A key parameter that the exit proof contains is the branchMask
for the Merkle proof's receipt. The branchMask
is a critical security feature that aids in maintaining system integrity. Therefore, it's essential that the branchMask
be unique, as it generates the Exit ID. A crucial property that must be upheld is one exiting transaction equates to one Exit ID. However, as discovered by the whitehat, this may not always hold true.
The branchMask
undergoes HP encoding and is later decoded in the MerklePatriciaProof.verify
call within WithdrawManager.sol
.
The verify
function decodes the encoded path by activating the _getNibbleArray
function.
Apart from the decoding in MerklePatriciaProof
, the WithdrawManager.verifyInclusion
function also decodes the path as a uint256.
Since the decoding into an array of nibbles neglects part of the value, and variations in the neglected portion are not rejected by the uint256 decoding, the same value decoded by MerklePatriciaProof
may have multiple uint256 encodings. As the uint256 decoding is used to prevent replays, the same proof can be replayed due to differences in decoding.
To comprehend why one semantic value may have multiple encodings, we need to delve deeper into the decoding process in MerklePatriciaProof
. We can see here that if the first nibble of the HP-encoded value is 1 or 3, the second nibble is interpreted.If the first nibble is neither 1 nor 3, the entire first byte is discarded.
Excluding instances where the second nibble is interpreted, there are 14*16, or 224, ways to encode the same path. A malicious user could potentially create diverse exit IDs for a single exit transaction.
What would the sequence of an exploit look like?
Deposit a significant amount of ETH/tokens into Polygon via the Plasma Bridge.
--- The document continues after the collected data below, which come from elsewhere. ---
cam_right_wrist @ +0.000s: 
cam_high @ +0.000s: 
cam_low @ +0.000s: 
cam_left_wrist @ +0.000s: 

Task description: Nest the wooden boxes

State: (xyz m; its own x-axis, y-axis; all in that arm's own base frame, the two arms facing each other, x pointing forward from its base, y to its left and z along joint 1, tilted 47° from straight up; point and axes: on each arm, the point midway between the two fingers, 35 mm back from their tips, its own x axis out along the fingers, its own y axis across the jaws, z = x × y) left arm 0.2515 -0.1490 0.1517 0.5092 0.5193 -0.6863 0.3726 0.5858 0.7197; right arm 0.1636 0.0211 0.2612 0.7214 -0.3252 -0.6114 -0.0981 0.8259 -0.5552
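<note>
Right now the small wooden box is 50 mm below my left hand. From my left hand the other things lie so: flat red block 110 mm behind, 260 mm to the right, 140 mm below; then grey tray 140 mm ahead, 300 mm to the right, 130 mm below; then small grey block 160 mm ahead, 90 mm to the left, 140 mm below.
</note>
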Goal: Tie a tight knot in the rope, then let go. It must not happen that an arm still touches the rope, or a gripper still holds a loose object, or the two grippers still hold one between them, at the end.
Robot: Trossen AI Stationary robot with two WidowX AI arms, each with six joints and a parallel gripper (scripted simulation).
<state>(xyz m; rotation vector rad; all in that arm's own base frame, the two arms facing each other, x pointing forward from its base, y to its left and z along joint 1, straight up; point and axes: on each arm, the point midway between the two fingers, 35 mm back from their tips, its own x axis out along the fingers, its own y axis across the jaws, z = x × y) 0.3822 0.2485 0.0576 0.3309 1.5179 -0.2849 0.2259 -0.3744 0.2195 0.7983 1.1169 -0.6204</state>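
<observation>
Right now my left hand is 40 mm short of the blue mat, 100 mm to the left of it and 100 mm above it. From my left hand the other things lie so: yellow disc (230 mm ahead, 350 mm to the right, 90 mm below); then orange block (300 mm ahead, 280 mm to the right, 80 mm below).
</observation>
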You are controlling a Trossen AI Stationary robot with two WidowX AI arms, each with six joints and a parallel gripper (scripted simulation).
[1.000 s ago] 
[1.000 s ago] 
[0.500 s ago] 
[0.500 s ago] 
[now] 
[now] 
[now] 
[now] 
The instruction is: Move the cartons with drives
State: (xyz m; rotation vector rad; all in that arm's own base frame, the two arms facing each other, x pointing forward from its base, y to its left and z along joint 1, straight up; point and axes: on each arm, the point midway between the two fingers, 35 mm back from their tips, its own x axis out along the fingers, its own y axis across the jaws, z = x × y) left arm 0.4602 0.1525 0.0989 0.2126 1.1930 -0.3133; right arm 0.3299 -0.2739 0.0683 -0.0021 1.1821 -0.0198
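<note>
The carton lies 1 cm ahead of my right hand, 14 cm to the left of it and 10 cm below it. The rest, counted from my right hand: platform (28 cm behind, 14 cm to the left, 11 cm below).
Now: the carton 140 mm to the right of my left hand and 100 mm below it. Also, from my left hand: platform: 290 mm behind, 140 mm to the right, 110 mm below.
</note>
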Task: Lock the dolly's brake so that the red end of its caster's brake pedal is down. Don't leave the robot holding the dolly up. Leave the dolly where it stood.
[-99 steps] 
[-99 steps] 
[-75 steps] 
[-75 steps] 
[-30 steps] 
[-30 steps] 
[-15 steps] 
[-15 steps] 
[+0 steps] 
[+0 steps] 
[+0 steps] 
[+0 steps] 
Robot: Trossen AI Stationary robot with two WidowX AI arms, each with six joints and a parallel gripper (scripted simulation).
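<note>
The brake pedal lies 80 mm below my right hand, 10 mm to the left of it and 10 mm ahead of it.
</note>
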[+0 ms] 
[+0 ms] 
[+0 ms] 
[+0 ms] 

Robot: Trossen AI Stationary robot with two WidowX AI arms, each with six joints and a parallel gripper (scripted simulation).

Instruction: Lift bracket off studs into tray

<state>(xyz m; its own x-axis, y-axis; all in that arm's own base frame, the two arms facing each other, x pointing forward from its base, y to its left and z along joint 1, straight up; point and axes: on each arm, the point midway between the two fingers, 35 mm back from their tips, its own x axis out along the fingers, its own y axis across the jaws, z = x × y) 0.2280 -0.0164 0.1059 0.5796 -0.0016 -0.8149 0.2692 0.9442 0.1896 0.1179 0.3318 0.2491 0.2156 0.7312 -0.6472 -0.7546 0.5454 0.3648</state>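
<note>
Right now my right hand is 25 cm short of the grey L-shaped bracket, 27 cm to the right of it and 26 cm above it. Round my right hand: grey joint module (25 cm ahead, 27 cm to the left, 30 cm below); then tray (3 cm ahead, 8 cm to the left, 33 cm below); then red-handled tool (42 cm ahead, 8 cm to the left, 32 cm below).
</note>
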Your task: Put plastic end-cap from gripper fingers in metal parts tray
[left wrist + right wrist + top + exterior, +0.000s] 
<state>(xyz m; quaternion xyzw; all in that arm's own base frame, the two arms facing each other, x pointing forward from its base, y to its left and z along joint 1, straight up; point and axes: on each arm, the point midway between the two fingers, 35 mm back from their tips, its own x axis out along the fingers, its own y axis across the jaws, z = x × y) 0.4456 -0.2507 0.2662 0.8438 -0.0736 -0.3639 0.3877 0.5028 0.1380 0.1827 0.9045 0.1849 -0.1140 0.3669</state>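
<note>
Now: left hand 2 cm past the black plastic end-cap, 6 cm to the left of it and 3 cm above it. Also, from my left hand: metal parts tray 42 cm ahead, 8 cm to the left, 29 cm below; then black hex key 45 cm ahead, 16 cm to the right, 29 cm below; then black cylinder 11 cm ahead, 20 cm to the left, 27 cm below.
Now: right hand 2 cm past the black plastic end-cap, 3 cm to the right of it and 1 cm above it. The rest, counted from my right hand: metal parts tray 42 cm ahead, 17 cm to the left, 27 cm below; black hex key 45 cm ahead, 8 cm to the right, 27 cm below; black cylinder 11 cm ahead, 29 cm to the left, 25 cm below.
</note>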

Once the funds are confirmed as available on Polygon, initiate the withdrawal process.
Wait for the seven-day period for an exit to be valid.
Resubmit the exit payload, altering the first byte of the branch mask.
The same valid transaction can be resubmitted up to 223 times, using different values for the first byte of the HP-encoded path.
Profit
As mentioned, the implications of this vulnerability were vast. At the time the bug was submitted, approximately $850M resided within the DepositManagerProxy
. So, how did the team and the whitehat address this issue?
The key issue with this vulnerability is that, ideally, there should be exactly one unique Exit ID for each exit transaction, which in turn should uniquely identify each withdrawal request. This Exit ID is generated using several components, including the branch mask, and is used to keep track of withdrawal requests and prevent any form of replay.
However, due to the discrepancy in how the branch mask is decoded in two different places in the code (as a uint256 in WithdrawManager.verifyInclusion
and as a nibble array in MerklePatriciaProof.verify
), it's possible for an attacker to create multiple distinct Exit IDs for the same exit transaction.
The attacker can do this by altering the first byte of the HP-encoded branchMask in different exit payloads for the same exit transaction. Because of the discrepancy in decoding methods, these different branchMasks would still be considered valid and would result in multiple valid Exit IDs for the same transaction. This means the system would treat them as separate withdrawal requests, which is where the vulnerability lies.
As it turns out, the first byte of the encoded branch mask is supposed to always be 0x00
. The fix is to check if the first byte of the encoded branch mask is 0x00
and not to disregard it as an incorrect mask.